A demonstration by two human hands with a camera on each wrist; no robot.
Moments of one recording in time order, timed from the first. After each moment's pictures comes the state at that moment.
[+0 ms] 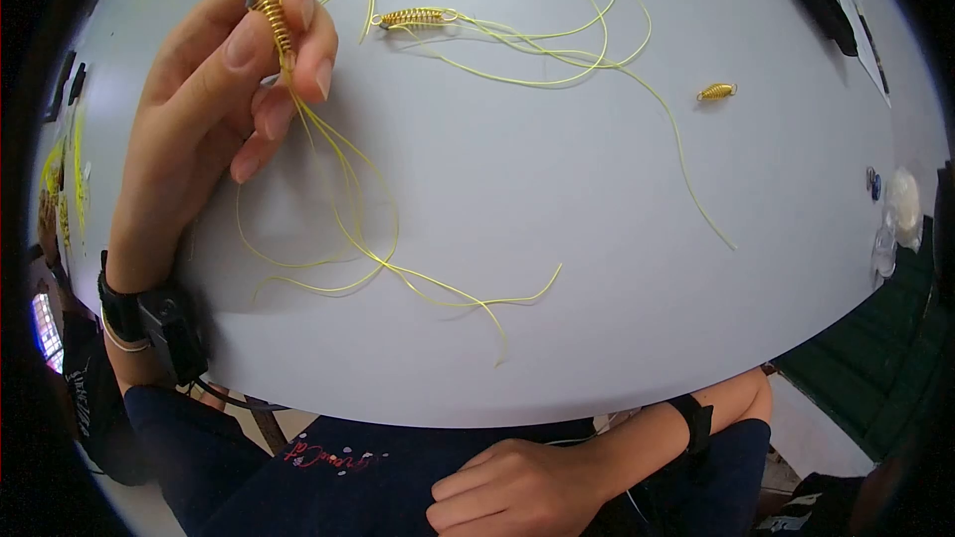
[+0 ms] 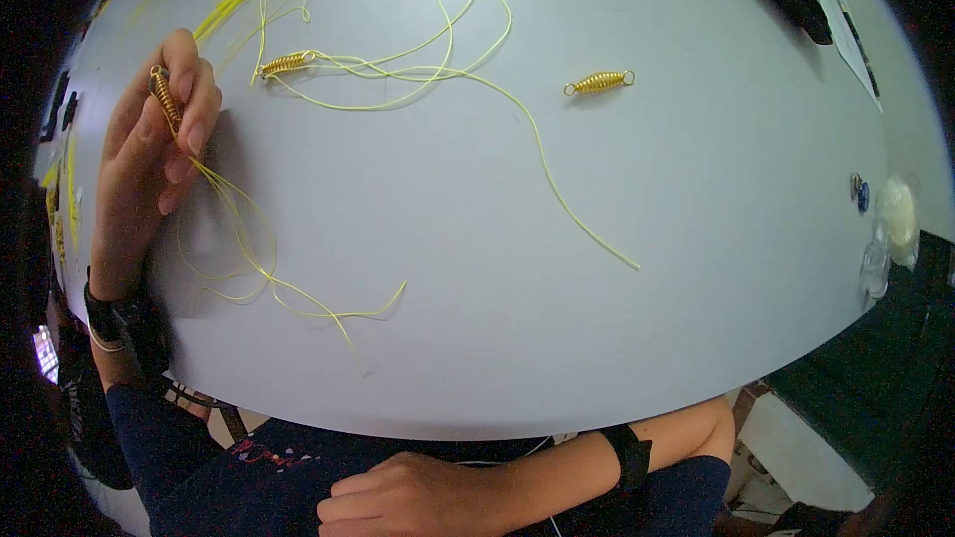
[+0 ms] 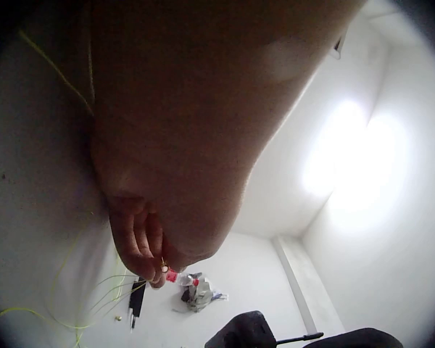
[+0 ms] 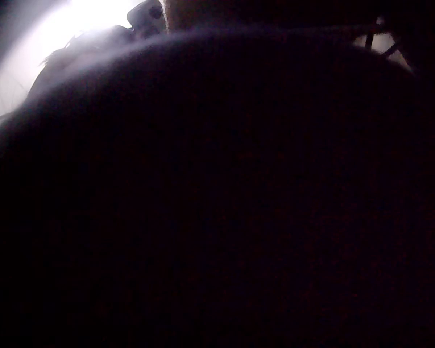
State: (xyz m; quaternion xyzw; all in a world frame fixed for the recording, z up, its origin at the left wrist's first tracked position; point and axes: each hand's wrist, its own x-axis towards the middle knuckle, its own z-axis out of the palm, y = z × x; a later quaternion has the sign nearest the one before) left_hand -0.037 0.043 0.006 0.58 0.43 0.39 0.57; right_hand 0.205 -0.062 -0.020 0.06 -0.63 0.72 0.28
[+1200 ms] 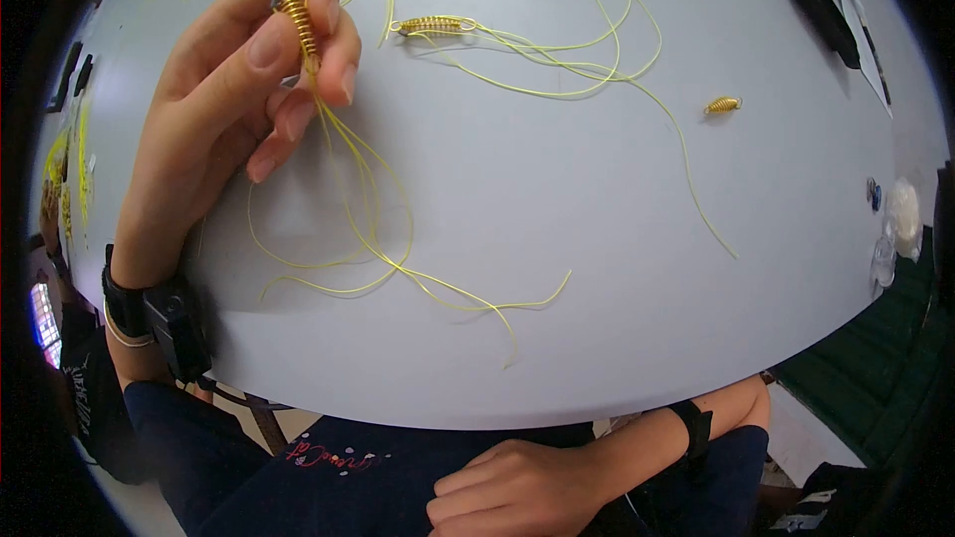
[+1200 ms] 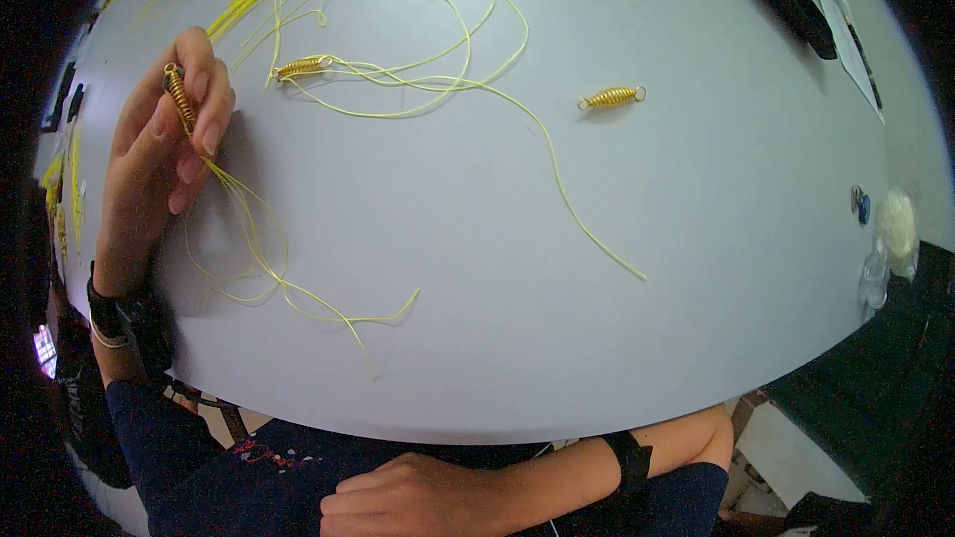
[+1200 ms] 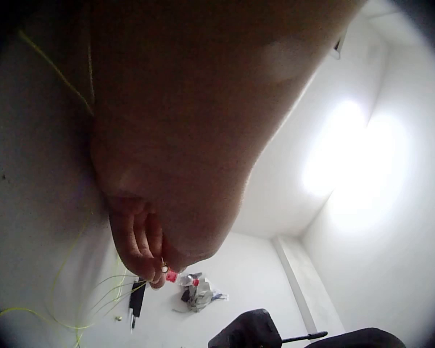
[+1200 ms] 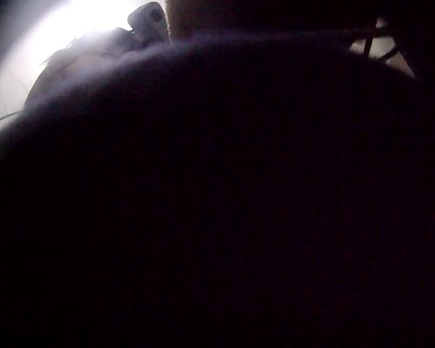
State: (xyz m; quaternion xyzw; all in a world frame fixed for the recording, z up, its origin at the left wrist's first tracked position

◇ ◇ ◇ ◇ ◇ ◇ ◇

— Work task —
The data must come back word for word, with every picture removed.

— Exercise response —
A demonstration by two human hands with a camera on each wrist; no robot.
Moments of one recording in time order, timed from the first. After each moment's pictures comes the state at that moment.
[+0 ms] 
[+0 ms] 
[+0 ms] 
[+0 ms] 
State: (xyz m; quaternion xyzw; all in a world frame fixed for the recording, z up, its origin at the left wrist's first tracked position; point and axes: each hand's wrist, its own x-axis towards the middle knuckle, its own z-axis out of the palm, y = z × x; a later quaternion has the sign nearest the one before) left_hand -0.037 0.043 0.006 0.58 0.43 0.39 0.57; right_hand 0.205 -0.062 -0.020 0.06 -0.63 0.72 0.28
[+1200 ms] 
[+1200 ms] 
[+1200 ms] 
[+1200 ms] 
State: (xyz m; quaternion xyzw; all in a world frame fixed for the recording, z up, its origin at the left wrist's first tracked position

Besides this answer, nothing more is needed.